---------- Dataset excerpt
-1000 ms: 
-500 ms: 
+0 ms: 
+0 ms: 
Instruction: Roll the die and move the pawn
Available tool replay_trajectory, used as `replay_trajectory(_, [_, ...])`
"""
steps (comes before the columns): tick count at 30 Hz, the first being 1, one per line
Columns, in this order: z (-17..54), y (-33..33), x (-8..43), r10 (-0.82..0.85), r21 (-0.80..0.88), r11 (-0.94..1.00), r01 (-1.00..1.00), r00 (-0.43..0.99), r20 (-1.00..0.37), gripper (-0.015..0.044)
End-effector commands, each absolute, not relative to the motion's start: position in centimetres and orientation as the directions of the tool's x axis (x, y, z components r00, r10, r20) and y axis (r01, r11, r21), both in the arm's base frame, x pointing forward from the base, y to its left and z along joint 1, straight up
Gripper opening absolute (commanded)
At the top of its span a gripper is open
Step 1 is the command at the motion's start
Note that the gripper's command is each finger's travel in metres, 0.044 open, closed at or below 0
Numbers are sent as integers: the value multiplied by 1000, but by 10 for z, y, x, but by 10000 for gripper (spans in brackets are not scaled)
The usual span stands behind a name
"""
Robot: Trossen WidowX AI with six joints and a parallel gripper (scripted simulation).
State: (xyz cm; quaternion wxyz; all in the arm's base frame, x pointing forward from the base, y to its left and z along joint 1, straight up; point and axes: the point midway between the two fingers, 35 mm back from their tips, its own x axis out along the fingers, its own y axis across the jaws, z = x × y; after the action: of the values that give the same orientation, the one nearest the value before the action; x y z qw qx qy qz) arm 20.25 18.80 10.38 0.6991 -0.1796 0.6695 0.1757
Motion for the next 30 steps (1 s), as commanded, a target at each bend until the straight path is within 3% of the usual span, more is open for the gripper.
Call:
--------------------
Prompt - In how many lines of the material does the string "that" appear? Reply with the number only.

Exercise result - 2